Friday, September 13, 2024

Reparative Fantasy

 




Echo and Narcissus. John William Waterhouse, 1903

Walker Art Gallery, Liverpool




Stuck in the past. Or caught in the future's web of illusions.


Sometimes erotic fantasy becomes a retreat from the reality of the here and now. I've seen this happen to others. I've seen it happen to myself.


But not always.


Every fantasy begins with a longing for something unfulfilled.


Somewhere behind the longing lies grief, for something that never was.


The longing is a desire to heal a wound. To close a gap in the self.


The snare comes with imagining, "If I could only have this, I'd be complete. I'd be healed."


Facing that the wound can't be undone, only transformed, would mean giving up all hope for a better past.


Or put differently:  admitting that the wound can't be undone is a step toward forgiving the past for being what it was. And more importantly, for what it still is, within us.

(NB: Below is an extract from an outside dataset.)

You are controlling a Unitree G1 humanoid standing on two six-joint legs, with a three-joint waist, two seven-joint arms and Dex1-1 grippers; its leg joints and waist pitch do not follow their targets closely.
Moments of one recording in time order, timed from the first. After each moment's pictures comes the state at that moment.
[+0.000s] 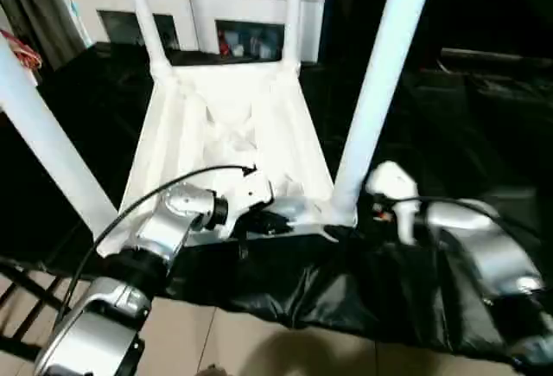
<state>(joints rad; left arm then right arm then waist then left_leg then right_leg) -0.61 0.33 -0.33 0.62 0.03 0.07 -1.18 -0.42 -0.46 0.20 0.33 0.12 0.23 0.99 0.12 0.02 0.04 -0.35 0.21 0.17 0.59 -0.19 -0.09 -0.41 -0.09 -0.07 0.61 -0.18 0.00</state>
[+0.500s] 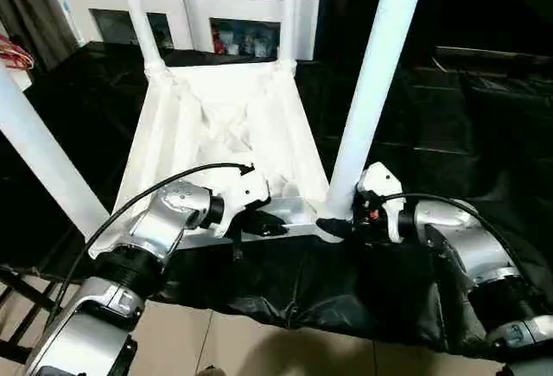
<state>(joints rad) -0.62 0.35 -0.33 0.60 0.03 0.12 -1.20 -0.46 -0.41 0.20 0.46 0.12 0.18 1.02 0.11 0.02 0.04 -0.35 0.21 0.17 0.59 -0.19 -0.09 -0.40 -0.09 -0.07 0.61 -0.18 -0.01</state>
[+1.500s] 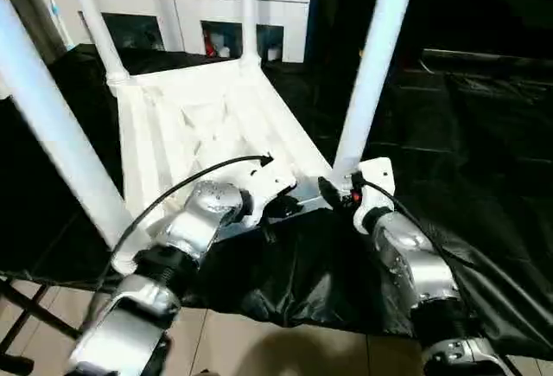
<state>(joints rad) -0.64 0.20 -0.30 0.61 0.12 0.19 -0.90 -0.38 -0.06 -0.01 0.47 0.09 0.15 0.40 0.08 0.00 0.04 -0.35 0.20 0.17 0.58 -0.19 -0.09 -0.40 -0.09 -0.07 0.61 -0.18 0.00</state>
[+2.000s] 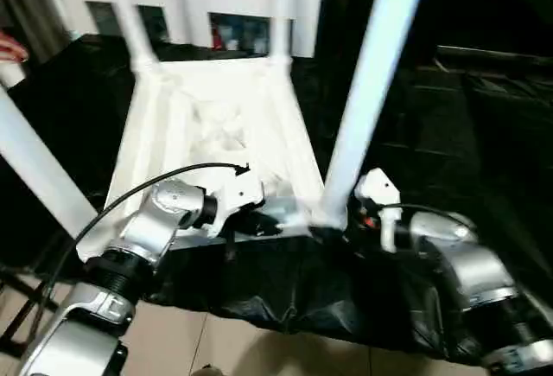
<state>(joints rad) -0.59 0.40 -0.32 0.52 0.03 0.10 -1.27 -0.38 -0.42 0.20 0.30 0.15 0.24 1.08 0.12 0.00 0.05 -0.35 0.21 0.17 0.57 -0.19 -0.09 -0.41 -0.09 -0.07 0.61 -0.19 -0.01</state>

Can fantasy turn around to look more directly, with wisdom and compassion,  at the wound that's it's struggling to repair? Can my fantasy then help me recognize that the longed-for object it conjures is somehow already active within my own psyche? That along with the wound, there's grown a strength that I can carry forward in my life?


Can fantasy thus help repair the soul after all?


1 comment:

  1. I’ve been meditating on this exact same theme the last 2-3 days, then read this. Thank you!